Which lines of the data hold the word "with"? Copy all of them.

(Provided material Opens)

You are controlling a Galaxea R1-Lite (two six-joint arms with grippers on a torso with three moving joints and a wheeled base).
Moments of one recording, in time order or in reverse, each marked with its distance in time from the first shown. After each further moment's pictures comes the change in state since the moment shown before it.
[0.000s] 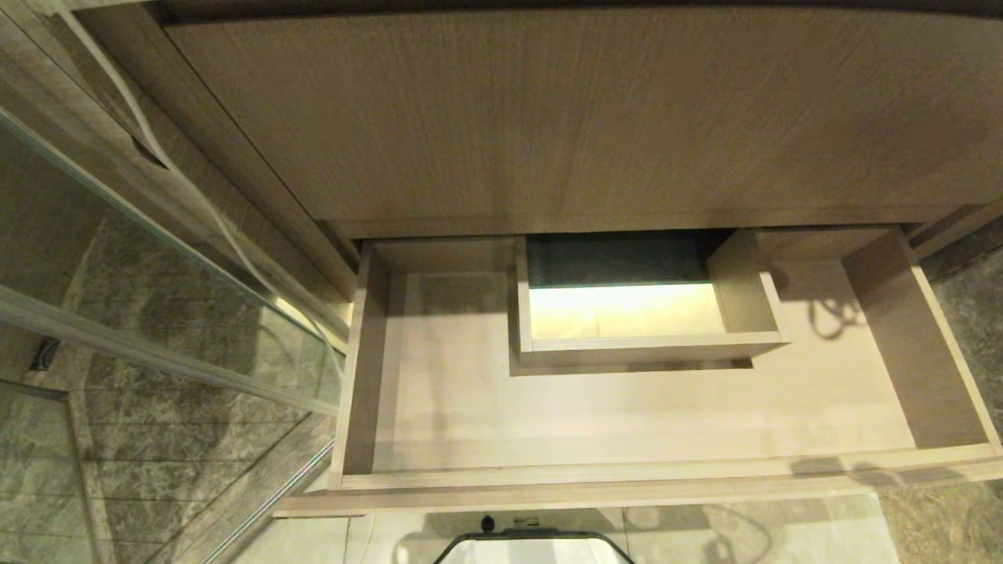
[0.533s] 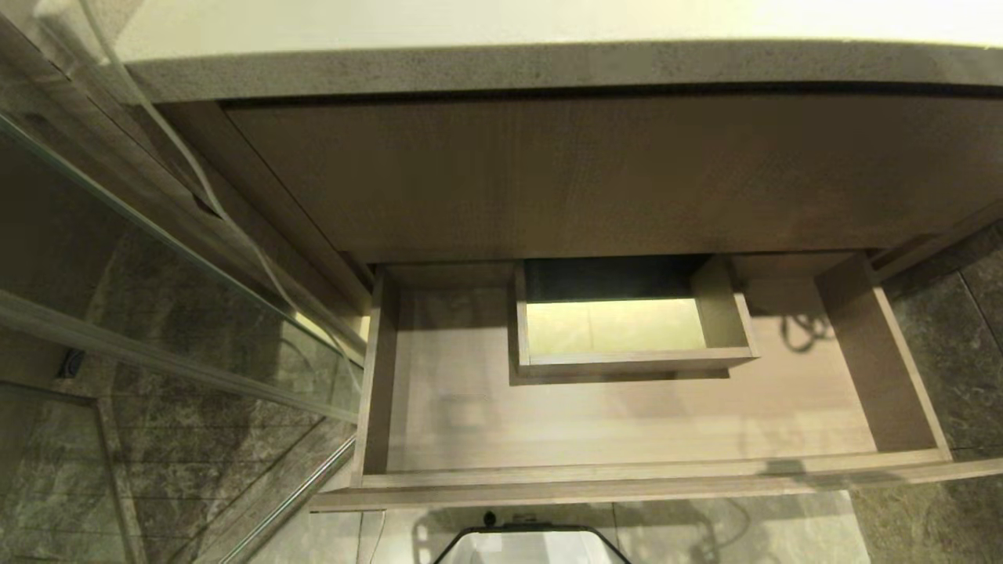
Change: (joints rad) left arm 0.000 0.000 0.000 0.001 0.000 0.000; right arm 0.000 0.000 -0.023 -0.001 0.002 0.000
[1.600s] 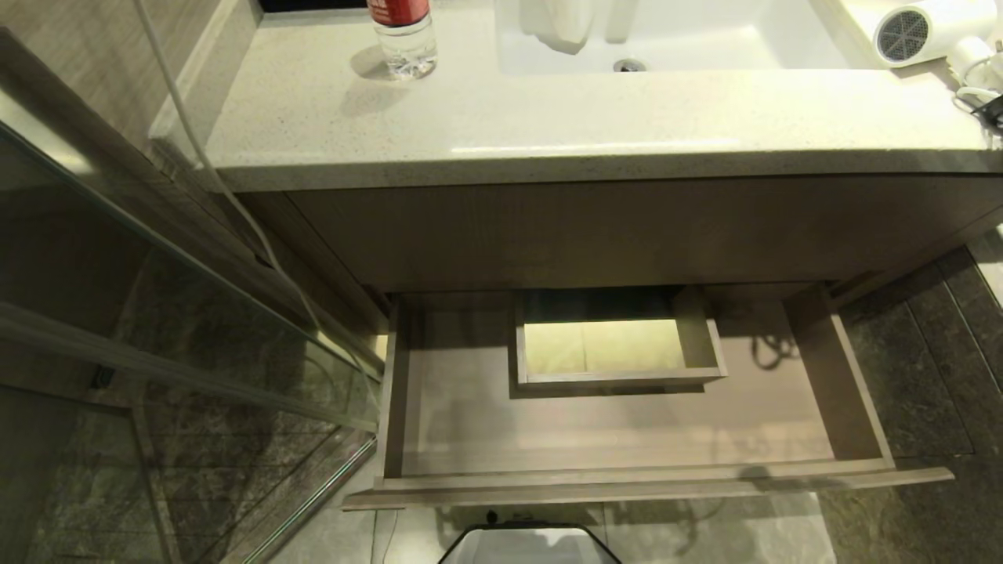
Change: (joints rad) left arm 0.000 0.000 0.000 -0.001 0.000 0.000; right arm -0.001 0.028 -0.064 0.029 -0.023 0.001
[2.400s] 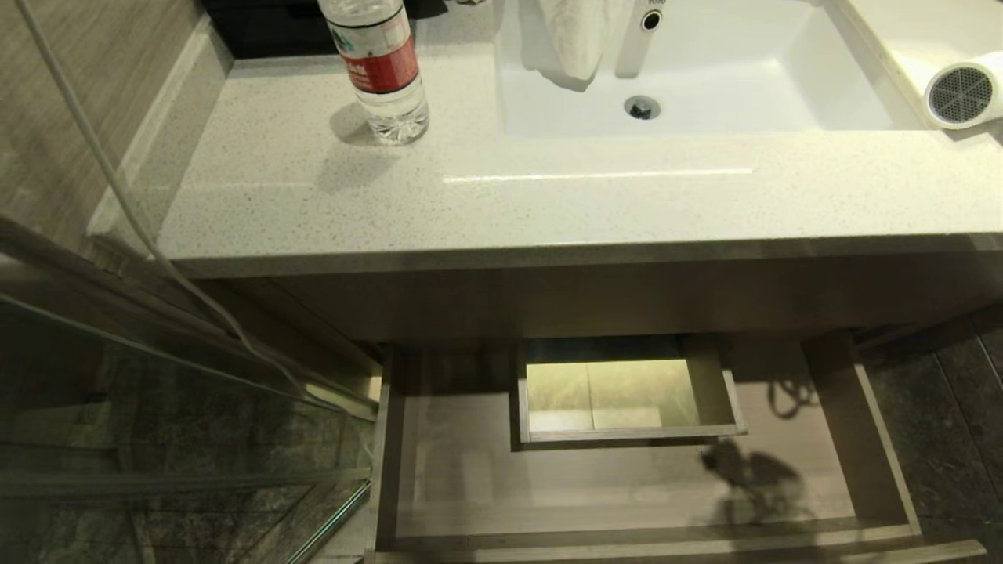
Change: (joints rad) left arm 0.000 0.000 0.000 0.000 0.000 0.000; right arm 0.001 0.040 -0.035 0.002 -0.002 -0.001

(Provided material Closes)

> _Output_
You are controlling a Galaxea R1-Lite (two six-joint arms with grippers on a torso with three moving joints and a wheeled base).
Moments of one recording, in time order or in reverse, each marked with its distance in time from the first shown. After each further moment's pictures comes the change in state since the moment shown before it.

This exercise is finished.